The intelligent communication auxiliary method and system based on gesture recognition and facial expression detection correspond to the system, and the method comprises the following steps:

step one, image acquisition, namely realizing the function of an image acquisition module;

step two, image processing, namely realizing the function of an image processing module;

monitoring physiological information, namely realizing the function of a physiological information monitoring system;

step four, machine learning, namely realizing the function of a machine learning module;

step five, information output, namely the function of an information output module is realized;

and step six, voice broadcasting is carried out, and the function of a voice system is realized.

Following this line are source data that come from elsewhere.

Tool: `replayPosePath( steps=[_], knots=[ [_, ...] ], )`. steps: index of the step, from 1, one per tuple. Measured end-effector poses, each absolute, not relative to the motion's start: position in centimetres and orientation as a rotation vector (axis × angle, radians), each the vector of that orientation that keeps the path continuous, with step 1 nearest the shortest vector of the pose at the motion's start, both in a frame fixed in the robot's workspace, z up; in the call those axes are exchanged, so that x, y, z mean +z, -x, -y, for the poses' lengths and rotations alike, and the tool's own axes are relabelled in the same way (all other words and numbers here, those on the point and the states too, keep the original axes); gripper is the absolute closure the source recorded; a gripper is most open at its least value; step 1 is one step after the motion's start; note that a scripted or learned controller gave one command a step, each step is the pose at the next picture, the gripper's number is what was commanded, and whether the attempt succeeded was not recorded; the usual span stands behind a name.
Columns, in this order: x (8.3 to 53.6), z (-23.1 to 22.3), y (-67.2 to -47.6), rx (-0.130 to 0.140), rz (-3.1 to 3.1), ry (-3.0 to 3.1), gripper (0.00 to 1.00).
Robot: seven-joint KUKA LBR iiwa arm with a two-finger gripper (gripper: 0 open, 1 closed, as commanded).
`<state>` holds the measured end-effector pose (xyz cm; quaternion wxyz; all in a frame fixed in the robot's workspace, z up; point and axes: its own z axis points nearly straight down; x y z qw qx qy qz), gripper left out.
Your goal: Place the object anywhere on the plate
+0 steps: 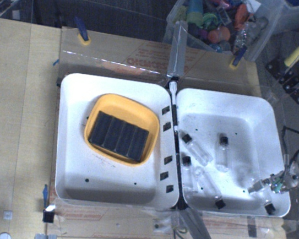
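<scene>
- A dark ridged block (120, 135) lies on the yellow plate (98, 109) in the left bin (66, 176).
- The gripper (273, 185) sits at the right bin's (251, 112) right edge; its grip state cannot be told.

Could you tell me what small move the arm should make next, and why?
Probably move the hand left toward a clear vial in the right bin and lower onto it. The hand sits at that bin's right edge, and the yellow plate in the left bin carries a dark block.
</scene>
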<state>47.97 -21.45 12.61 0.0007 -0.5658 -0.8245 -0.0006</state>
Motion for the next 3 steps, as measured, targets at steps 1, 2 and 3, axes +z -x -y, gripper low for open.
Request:
replayPosePath(
  steps=[1, 2, 3],
  knots=[
    [9.1, 22.1, -48.6, -0.014, 2.806, 1.444, 1.0],
    [9.1, 21.7, -48.6, -0.008, 2.889, 1.278, 1.0],
    [12.9, 22.3, -48.0, -0.001, 2.956, 1.076, 1.0]
  ],
)
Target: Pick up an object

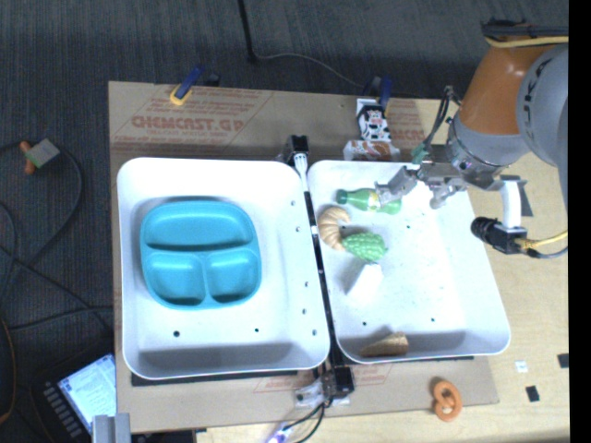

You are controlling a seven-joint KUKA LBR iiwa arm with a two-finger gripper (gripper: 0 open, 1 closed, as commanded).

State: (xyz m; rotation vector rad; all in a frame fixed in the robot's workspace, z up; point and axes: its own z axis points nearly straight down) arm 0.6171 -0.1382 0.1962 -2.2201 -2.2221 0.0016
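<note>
My gripper [421, 186] hangs over the back of the right bin [462, 284], open, with nothing between its fingers. Its left finger [401, 182] is close to the end of a green bottle-shaped toy [363, 197] lying at the bin's back left. Just in front of that toy lie a tan croissant-like piece [331, 220] and a bumpy green piece [363, 245]. A white block [365, 280] rests further forward. A brown piece [386, 345] lies against the bin's front rim.
The left bin [277, 321] holds a blue divided plate [199, 252]. An orange ring [447, 397] lies on the bench in front of the right bin. A small black-and-white figure [373, 127] and a blue clamp [384, 90] stand behind it.
</note>
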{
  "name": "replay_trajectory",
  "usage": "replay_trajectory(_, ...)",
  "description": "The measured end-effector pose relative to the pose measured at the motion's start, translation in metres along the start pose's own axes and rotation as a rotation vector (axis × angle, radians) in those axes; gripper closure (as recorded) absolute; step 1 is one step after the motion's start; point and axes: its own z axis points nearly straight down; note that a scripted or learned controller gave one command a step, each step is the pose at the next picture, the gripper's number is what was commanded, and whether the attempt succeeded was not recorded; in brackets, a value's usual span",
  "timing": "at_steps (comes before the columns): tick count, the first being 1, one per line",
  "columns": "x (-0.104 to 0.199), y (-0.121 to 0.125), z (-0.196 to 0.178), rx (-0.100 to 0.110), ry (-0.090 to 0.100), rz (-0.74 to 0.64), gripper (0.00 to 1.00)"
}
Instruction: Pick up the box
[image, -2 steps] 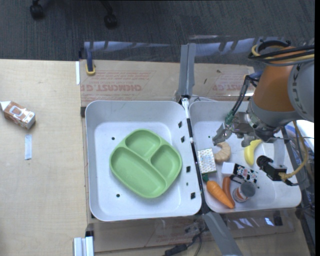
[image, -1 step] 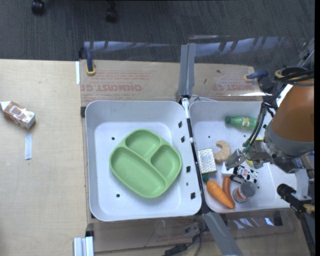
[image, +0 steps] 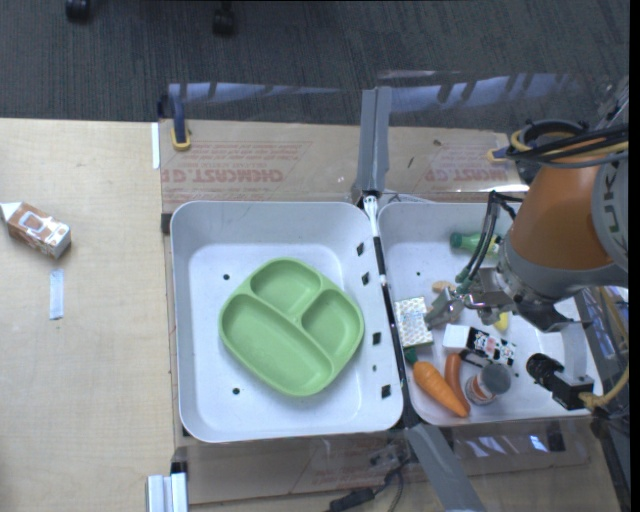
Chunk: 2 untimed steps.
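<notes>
A small box (image: 412, 322) with a speckled pale-green pattern lies in the right bin (image: 420, 235), close to its left wall. My gripper (image: 452, 303) hangs low over the bin just right of the box, near its upper right corner. Nothing shows as held in it. The grey arm with its orange band (image: 560, 215) reaches in from the right and hides part of the bin's right side.
Near the gripper lie a white card with black marks (image: 484, 344), a carrot (image: 440, 388), a red sausage (image: 455, 368), a small can (image: 486, 385) and a green object (image: 466, 240). The left bin (image: 200, 400) holds a green divided plate (image: 291, 326). A small carton (image: 38, 230) sits on the bench at far left.
</notes>
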Motion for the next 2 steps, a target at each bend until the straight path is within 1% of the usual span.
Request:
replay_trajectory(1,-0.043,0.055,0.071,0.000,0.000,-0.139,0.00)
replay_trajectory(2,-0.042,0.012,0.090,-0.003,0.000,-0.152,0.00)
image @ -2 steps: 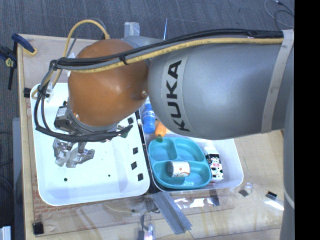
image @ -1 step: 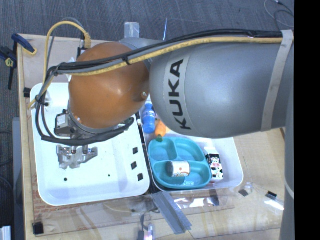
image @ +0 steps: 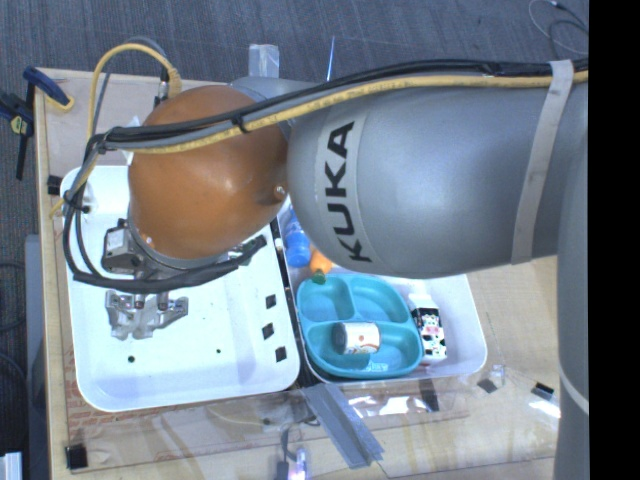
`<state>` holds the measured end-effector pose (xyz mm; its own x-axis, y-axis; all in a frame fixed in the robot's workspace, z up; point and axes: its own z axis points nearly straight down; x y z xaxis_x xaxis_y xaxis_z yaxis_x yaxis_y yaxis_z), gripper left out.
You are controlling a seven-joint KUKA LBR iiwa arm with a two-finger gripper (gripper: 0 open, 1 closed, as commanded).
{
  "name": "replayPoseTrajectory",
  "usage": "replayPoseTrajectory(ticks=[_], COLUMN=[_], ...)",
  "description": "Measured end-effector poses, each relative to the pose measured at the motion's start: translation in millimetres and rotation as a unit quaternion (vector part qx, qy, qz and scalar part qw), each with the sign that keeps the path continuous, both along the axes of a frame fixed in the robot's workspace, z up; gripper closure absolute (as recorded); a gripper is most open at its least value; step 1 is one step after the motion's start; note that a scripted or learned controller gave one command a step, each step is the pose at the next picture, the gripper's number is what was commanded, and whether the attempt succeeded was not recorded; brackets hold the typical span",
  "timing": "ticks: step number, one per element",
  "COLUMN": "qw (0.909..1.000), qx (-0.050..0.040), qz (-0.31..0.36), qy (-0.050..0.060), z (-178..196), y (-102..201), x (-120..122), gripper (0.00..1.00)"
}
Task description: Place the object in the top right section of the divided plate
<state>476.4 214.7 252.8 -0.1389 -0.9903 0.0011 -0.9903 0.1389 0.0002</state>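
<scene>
Over the left bin (image: 180, 368), my gripper (image: 145, 313) hangs low near the white floor, below my orange wrist band (image: 200, 173). I cannot tell its state, and I see nothing held in it.

In the right bin (image: 465, 353) sits the blue divided plate (image: 360, 323), with 3 sections visible. A small pale cylindrical object (image: 358, 337), with a dark end facing left, lies in the plate's large near section. A small black-and-white patterned carton (image: 429, 333) stands just beside the plate's right rim, and a blue bottle (image: 297, 243) and an orange item (image: 320, 263) lie behind the plate, partly under my arm.

My judgement: the object is not yet in the top right section. To do this step well, I should cross to the right bin, come down straight over the cylinder, close across its narrow width, lift clear of the divider, and release low so it cannot roll.
</scene>
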Motion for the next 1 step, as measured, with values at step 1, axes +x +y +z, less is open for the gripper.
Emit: replayPoseTrajectory(ticks=[1], qw=[0.9999], qx=[-0.0003], qz=[-0.011], qy=[0.0], z=[-6.7], y=[-1.9], x=[0.2], gripper=[1.0])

The technical means disclosed in the invention scheme are not limited to the technical means disclosed in the above embodiments, but also include the technical scheme formed by any combination of the above technical features. It should be noted that those skilled in the art can make various improvements and modifications without departing from the principle of the present invention, and such improvements and modifications are also considered to be within the scope of the present invention.

Claims

1. Intelligent exchange auxiliary system based on gesture recognition detects with facial expression, its characterized in that: the device comprises an image acquisition module, an image processing module, a physiological information monitoring system, a machine learning module, an information output module and a voice system;

2. The intelligent communication assistance system based on gesture recognition and facial expression detection according to claim 1, wherein: the image processing module specifically realizes the following functions:

3. The intelligent communication assistance system based on gesture recognition and facial expression detection according to claim 1, wherein: when the machine learning module is used for comparing and matching, the gesture information is used as a first reference basis, the mouth information is used as a second reference basis, and the eye information is used as a third reference basis.

4. The intelligent communication assistance system based on gesture recognition and facial expression detection according to claim 1, wherein: the machine learning module has relevant feedback with the physiological information monitoring system and the information output system, and performs information screening and proofreading.

5. The intelligent communication assistance system based on gesture recognition and facial expression detection according to claim 4, wherein: the feedback between the machine learning module and the physiological information monitoring system and the information output system comprises:

6. An intelligent communication auxiliary method based on gesture recognition and facial expression detection is characterized in that: the method comprises the following steps:

7. The intelligent communication assistance method based on gesture recognition and facial expression detection according to claim 6, wherein: and step four, when the comparison and the matching are carried out, the gesture information is used as a first reference basis, the mouth information is used as a second reference basis, and the eye information is used as a third reference basis.